• Exercise goal:
The full set of records is to be reproduced verbatim.

• Data under study:
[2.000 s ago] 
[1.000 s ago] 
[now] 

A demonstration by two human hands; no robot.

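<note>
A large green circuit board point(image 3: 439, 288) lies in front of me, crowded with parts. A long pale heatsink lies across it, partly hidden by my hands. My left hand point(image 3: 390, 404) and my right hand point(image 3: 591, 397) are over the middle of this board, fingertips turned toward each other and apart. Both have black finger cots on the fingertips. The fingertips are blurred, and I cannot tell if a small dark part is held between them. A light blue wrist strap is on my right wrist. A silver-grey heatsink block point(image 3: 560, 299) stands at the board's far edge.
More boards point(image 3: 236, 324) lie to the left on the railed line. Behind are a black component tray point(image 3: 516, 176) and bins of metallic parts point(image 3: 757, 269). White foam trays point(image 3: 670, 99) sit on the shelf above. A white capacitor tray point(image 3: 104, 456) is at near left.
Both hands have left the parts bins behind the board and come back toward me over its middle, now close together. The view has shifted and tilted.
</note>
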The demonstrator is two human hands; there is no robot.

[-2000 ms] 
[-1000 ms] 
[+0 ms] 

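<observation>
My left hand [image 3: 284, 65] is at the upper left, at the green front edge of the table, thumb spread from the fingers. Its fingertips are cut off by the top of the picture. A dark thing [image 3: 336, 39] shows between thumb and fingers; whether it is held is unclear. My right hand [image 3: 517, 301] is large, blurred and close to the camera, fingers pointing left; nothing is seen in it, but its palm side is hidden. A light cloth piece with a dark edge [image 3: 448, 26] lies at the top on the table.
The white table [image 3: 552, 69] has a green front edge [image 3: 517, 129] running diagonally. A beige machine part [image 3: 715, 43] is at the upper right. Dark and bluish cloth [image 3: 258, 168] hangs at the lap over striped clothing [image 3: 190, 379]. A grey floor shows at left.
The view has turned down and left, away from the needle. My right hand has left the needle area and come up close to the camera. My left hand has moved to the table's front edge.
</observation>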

• The answer:
[2.000 s ago] 
[1.000 s ago] 
[now] 

A demonstration by two human hands; no robot.

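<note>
A large green circuit board point(image 3: 439, 288) lies in front of me, crowded with parts. A long pale heatsink lies across it, partly hidden by my hands. My left hand point(image 3: 390, 404) and my right hand point(image 3: 591, 397) are over the middle of this board, fingertips turned toward each other and apart. Both have black finger cots on the fingertips. The fingertips are blurred, and I cannot tell if a small dark part is held between them. A light blue wrist strap is on my right wrist. A silver-grey heatsink block point(image 3: 560, 299) stands at the board's far edge.
More boards point(image 3: 236, 324) lie to the left on the railed line. Behind are a black component tray point(image 3: 516, 176) and bins of metallic parts point(image 3: 757, 269). White foam trays point(image 3: 670, 99) sit on the shelf above. A white capacitor tray point(image 3: 104, 456) is at near left.
Both hands have left the parts bins behind the board and come back toward me over its middle, now close together. The view has shifted and tilted.
</note>
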The demonstrator is two human hands; there is no robot.

[-2000 ms] 
[-1000 ms] 
[+0 ms] 

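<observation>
My left hand [image 3: 284, 65] is at the upper left, at the green front edge of the table, thumb spread from the fingers. Its fingertips are cut off by the top of the picture. A dark thing [image 3: 336, 39] shows between thumb and fingers; whether it is held is unclear. My right hand [image 3: 517, 301] is large, blurred and close to the camera, fingers pointing left; nothing is seen in it, but its palm side is hidden. A light cloth piece with a dark edge [image 3: 448, 26] lies at the top on the table.
The white table [image 3: 552, 69] has a green front edge [image 3: 517, 129] running diagonally. A beige machine part [image 3: 715, 43] is at the upper right. Dark and bluish cloth [image 3: 258, 168] hangs at the lap over striped clothing [image 3: 190, 379]. A grey floor shows at left.
The view has turned down and left, away from the needle. My right hand has left the needle area and come up close to the camera. My left hand has moved to the table's front edge.
</observation>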

Nothing remains to be done, and the exercise is complete.